Copy each line from the data that has the word "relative" in it.

══ PROVIDED MATERIAL

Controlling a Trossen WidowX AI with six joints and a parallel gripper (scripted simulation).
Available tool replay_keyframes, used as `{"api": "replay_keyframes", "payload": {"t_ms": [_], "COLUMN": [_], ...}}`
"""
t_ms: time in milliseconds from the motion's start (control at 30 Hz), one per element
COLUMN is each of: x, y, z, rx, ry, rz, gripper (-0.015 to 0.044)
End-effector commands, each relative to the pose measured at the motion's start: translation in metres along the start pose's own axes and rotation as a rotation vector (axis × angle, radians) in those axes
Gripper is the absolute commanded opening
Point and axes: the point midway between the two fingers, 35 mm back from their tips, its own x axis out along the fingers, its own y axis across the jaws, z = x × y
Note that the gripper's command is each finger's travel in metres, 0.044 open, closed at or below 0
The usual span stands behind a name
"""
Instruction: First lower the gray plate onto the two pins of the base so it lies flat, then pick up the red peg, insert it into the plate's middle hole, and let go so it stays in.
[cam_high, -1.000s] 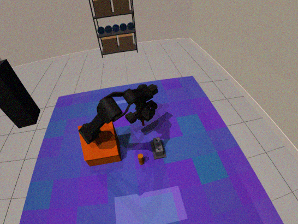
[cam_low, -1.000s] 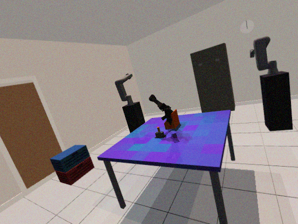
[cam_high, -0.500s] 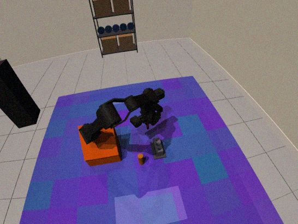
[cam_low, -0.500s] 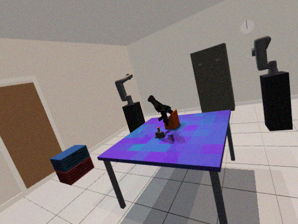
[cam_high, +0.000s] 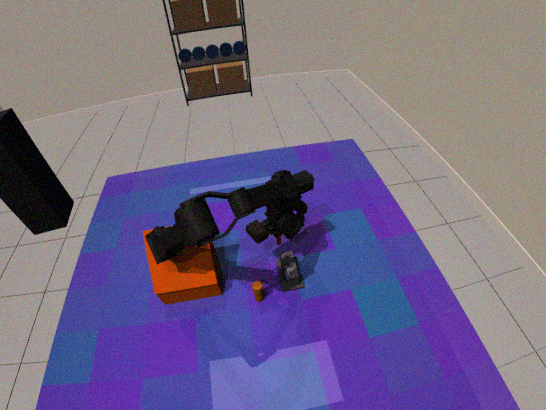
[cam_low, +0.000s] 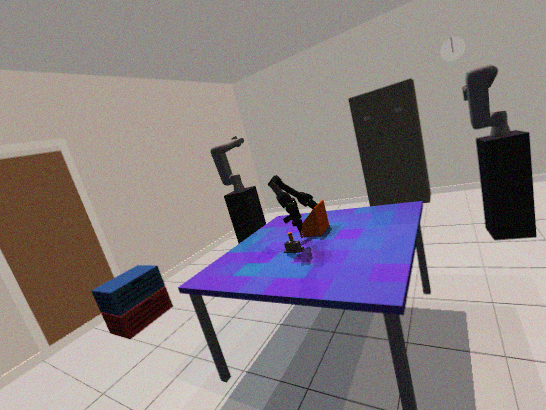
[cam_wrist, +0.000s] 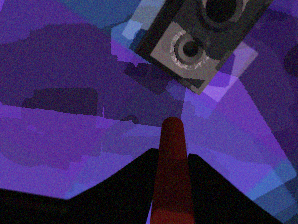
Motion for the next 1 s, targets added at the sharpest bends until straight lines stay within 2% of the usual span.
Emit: {"api": "replay_keyframes", "payload": {"t_ms": [0, 600, 967], "x": [0.0, 0.0, 0.0], "y": [-0.002, -0.018, -0.019], "z": [0.016, 0.07, 0.072], "rx": [0.002, 0.012, 0.012], "ry": [-0.009, -0.034, -0.036], "rz": [-0.002, -0.018, -0.019], "gripper": [0.0, 0.0, 0.0]}}
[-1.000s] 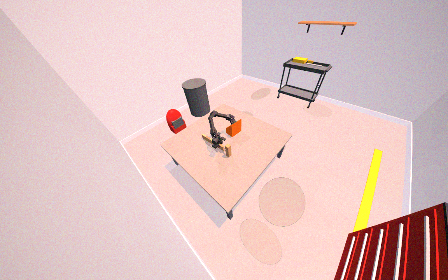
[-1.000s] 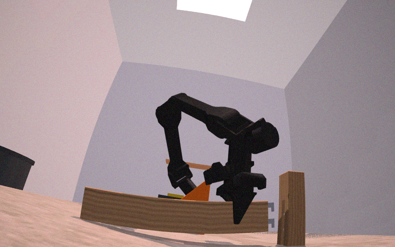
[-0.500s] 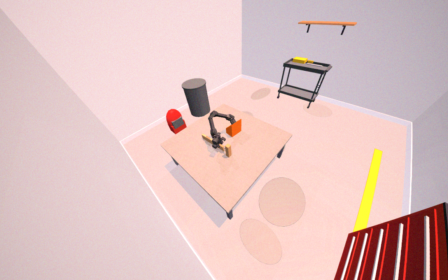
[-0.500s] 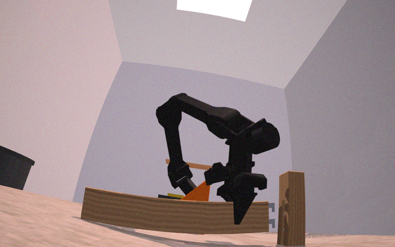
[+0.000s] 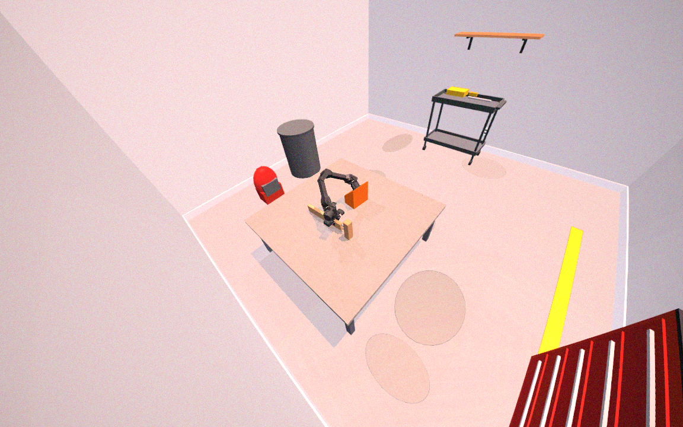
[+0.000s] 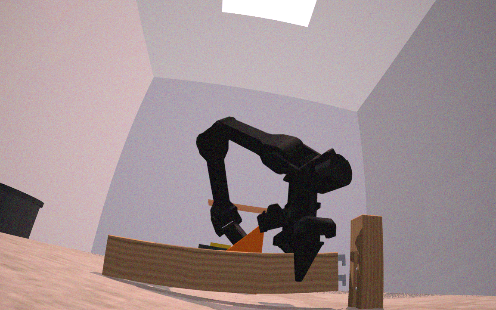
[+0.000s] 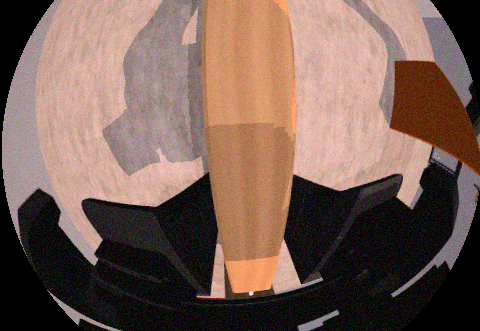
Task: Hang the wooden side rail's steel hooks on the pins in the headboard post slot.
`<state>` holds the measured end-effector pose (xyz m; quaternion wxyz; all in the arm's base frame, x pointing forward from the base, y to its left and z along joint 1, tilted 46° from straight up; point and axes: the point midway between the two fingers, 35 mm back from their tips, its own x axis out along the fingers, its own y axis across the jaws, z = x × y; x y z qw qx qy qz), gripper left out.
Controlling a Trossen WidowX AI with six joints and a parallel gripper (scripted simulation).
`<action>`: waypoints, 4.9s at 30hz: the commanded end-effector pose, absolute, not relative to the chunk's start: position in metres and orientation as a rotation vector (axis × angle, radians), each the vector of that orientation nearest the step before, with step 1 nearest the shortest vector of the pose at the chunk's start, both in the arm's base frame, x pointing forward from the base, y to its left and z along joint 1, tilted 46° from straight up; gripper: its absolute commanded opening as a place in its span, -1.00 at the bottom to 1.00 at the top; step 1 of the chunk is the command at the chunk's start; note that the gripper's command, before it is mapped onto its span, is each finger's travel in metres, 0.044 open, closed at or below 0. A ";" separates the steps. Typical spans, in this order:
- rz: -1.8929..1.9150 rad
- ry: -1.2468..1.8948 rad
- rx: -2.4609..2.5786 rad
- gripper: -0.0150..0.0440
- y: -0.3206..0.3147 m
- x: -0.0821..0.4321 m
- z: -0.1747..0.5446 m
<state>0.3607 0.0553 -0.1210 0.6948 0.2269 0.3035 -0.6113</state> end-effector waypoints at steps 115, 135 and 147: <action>-1.352 0.680 0.508 -0.49 0.070 0.359 -0.129; -1.352 0.680 0.508 -0.49 0.071 0.359 -0.130; -1.352 0.680 0.508 -0.49 0.072 0.358 -0.132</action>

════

→ **RESULT**:
End-effector commands, each relative to the pose measured at the motion's start: translation in metres along the start pose's own axes and rotation as a rotation vector (axis × angle, radians) in those axes
`<action>`: waypoints, 4.9s at 30hz: the commanded end-effector pose, absolute, not relative to the chunk's start: position in metres and orientation as a rotation vector (axis × angle, radians), each the vector of that orientation nearest the step before, with step 1 nearest the shortest vector of the pose at the chunk's start, both in the arm's base frame, x pointing forward from the base, y to its left and z along joint 1, tilted 46° from straight up; gripper: its absolute commanded opening as a place in its span, -1.00 at the bottom to 1.00 at the top; step 1 of the chunk is the command at the chunk's start; note that the gripper's command, before it is mapped onto its span, is each finger's travel in metres, 0.044 open, closed at or below 0. A ";" separates the steps. Typical spans, in this order:

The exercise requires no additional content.